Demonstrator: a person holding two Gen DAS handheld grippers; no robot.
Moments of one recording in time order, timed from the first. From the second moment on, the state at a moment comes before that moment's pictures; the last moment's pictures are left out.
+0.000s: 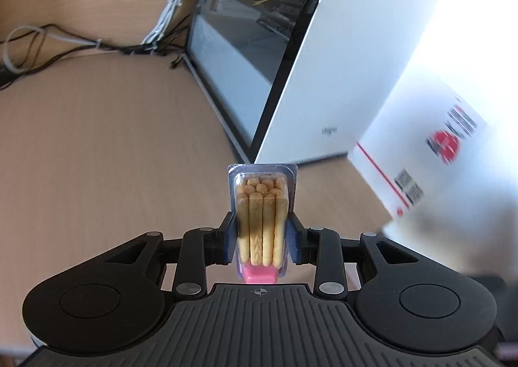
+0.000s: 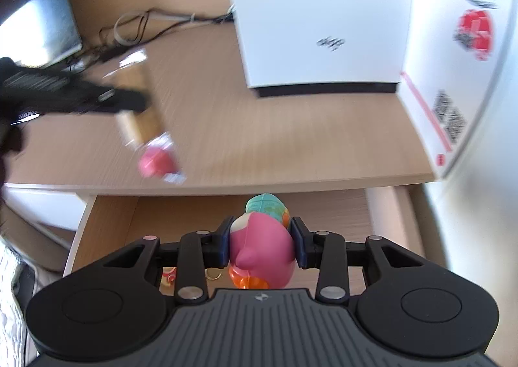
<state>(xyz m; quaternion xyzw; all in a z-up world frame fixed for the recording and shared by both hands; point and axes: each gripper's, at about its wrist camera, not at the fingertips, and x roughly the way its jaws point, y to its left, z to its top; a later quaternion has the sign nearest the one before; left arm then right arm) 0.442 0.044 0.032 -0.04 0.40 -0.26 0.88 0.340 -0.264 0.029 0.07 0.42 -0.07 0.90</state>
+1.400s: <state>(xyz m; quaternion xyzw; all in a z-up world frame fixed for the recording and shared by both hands) 0.304 0.122 -0.022 -0.01 0.46 -0.22 0.86 0.468 -0.272 -0.008 -0.07 0.37 -0.09 0.92</state>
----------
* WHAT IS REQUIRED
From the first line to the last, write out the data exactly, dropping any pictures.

* RESULT OF THE TASK
Demonstrator: a person holding two Gen DAS handheld grippers; no robot.
Moments of one recording in time order, timed from the first. From the second moment on, the state at a moment comes before that moment's pictures; the last moment's pictures are left out.
+0.000s: 
+0.000s: 
<state>(xyz m; quaternion xyzw; all in a z-up world frame fixed for the recording and shared by both hands; point and axes: each gripper's, at about its wrist camera, not at the fingertips, and x roughly the way its jaws point, y to its left, z to its top; a later quaternion has the sign nearest the one before; left arm then right arm) 0.442 0.044 0.032 -0.04 0.40 -0.26 0.88 0.340 -0.264 0.029 0.07 0.42 -0.07 0.90</state>
+1.400s: <state>(xyz m; quaternion xyzw; all in a z-up world frame fixed for the recording and shared by both hands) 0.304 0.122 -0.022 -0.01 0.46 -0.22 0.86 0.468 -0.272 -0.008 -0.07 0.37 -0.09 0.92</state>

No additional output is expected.